What to work on>
Your answer must be an exact copy of the data, without any pictures.

Given material>
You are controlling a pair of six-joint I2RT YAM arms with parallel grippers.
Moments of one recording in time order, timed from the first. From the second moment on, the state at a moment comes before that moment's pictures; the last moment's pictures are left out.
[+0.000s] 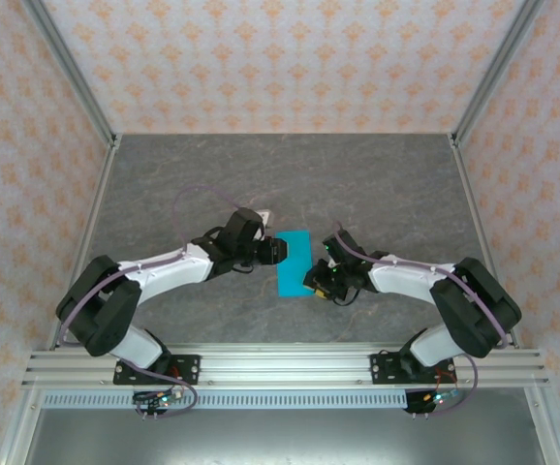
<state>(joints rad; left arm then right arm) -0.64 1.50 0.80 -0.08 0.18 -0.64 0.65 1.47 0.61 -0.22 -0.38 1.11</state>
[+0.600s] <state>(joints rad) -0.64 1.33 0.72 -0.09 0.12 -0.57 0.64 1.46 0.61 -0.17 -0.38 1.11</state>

Expected output>
You are controlling a pair of six-joint I2RT YAM arms with parallel grippers.
Moments of one recording in time order, timed from the first. From the second moment on, the state at a moment comes before that moment's pictures; the last moment's pictures are left out.
[+0.000s] 
<state>(joints rad; left arm then right arm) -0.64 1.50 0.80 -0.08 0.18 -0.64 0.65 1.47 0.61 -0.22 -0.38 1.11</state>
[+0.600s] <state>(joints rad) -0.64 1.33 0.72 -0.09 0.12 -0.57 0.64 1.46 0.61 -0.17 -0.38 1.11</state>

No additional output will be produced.